--- INFORMATION SUPPLIED Enclosed Below ---

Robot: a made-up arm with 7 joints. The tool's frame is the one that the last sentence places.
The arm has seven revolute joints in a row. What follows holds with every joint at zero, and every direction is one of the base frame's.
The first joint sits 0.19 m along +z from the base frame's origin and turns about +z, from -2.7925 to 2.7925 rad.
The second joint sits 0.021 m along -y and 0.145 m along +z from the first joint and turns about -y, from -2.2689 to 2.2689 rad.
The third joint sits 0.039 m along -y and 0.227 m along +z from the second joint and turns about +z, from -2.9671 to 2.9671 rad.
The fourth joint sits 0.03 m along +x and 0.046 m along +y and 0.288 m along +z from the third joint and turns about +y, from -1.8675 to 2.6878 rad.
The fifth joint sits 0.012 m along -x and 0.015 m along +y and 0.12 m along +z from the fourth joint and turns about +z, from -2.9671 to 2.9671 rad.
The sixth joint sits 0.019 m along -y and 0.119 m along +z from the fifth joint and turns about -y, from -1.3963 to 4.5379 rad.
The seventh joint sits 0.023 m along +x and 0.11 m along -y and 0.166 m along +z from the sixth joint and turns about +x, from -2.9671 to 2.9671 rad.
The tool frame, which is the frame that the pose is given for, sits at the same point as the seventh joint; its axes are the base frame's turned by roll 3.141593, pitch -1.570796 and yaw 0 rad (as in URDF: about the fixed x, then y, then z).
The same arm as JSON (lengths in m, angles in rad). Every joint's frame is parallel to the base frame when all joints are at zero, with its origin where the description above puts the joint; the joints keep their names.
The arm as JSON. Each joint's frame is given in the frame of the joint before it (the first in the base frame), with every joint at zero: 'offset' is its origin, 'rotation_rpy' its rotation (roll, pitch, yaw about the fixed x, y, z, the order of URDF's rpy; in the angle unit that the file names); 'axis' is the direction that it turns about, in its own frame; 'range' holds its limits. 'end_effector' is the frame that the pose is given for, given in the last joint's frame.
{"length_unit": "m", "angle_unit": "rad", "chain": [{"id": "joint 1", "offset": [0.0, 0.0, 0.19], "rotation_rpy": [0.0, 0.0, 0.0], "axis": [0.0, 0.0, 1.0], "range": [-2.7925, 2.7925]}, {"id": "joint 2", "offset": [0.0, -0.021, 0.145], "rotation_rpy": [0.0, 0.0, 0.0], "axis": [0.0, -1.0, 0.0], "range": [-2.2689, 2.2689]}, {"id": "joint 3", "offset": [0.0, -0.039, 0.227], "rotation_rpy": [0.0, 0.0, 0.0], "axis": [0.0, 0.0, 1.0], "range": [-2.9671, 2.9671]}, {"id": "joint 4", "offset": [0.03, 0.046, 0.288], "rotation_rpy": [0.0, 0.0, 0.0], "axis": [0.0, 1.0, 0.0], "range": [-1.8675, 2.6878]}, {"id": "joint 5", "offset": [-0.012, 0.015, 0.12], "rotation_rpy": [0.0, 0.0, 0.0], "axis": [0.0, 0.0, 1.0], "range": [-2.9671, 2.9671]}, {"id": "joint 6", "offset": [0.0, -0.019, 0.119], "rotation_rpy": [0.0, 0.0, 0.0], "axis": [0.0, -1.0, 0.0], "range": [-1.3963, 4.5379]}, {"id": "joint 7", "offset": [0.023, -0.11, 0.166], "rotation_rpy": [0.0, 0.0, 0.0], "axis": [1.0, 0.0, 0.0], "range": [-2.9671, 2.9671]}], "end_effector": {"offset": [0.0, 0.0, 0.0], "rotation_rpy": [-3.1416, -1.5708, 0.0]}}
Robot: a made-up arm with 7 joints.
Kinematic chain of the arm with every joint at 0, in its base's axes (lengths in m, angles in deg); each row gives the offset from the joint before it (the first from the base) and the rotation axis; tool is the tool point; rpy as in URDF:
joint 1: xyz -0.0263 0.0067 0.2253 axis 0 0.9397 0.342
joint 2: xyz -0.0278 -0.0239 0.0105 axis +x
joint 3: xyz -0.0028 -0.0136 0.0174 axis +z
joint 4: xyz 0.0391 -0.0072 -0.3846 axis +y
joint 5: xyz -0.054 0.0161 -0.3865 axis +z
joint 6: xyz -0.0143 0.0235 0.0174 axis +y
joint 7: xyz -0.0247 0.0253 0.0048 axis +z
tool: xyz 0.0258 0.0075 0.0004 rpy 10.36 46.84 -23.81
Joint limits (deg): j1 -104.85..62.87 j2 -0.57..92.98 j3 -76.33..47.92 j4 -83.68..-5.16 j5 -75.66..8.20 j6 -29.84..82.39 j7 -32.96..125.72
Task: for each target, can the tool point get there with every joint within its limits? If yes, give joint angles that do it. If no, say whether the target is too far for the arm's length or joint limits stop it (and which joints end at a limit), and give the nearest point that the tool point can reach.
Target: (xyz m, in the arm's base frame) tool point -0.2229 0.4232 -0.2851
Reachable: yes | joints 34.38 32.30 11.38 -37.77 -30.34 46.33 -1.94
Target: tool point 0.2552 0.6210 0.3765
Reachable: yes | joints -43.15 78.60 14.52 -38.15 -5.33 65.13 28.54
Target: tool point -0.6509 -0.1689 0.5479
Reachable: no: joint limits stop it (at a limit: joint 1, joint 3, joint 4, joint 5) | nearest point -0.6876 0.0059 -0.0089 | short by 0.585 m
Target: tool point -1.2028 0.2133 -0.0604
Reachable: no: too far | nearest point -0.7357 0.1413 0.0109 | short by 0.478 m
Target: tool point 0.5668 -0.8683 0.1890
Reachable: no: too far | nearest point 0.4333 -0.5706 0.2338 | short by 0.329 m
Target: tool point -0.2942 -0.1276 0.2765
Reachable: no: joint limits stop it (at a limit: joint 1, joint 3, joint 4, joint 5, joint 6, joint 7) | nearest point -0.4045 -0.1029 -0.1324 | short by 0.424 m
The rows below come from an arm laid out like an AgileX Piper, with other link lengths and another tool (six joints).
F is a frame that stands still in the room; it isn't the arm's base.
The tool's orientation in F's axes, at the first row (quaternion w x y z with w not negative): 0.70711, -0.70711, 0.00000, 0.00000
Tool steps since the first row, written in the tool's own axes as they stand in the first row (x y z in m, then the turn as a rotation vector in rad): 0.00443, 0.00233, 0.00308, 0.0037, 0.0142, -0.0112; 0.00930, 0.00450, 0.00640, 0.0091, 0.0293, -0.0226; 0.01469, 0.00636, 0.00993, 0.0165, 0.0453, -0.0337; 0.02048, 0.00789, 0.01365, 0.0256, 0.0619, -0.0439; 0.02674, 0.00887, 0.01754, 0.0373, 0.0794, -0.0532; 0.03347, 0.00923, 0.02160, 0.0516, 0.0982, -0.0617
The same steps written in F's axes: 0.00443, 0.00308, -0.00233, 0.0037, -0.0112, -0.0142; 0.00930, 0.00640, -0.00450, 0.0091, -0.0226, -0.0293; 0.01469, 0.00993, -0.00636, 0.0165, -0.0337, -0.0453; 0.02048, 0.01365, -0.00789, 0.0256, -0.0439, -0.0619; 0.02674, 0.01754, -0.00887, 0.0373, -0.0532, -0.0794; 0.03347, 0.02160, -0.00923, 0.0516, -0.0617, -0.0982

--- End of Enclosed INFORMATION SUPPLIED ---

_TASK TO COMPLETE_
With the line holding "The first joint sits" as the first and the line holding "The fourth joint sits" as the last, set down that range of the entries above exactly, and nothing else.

_RESPONSE BOX_
The first joint sits 0.19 m along +z from the base frame's origin and turns about +z, from -2.7925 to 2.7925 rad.
The second joint sits 0.021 m along -y and 0.145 m along +z from the first joint and turns about -y, from -2.2689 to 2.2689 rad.
The third joint sits 0.039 m along -y and 0.227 m along +z from the second joint and turns about +z, from -2.9671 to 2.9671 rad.
The fourth joint sits 0.03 m along +x and 0.046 m along +y and 0.288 m along +z from the third joint and turns about +y, from -1.8675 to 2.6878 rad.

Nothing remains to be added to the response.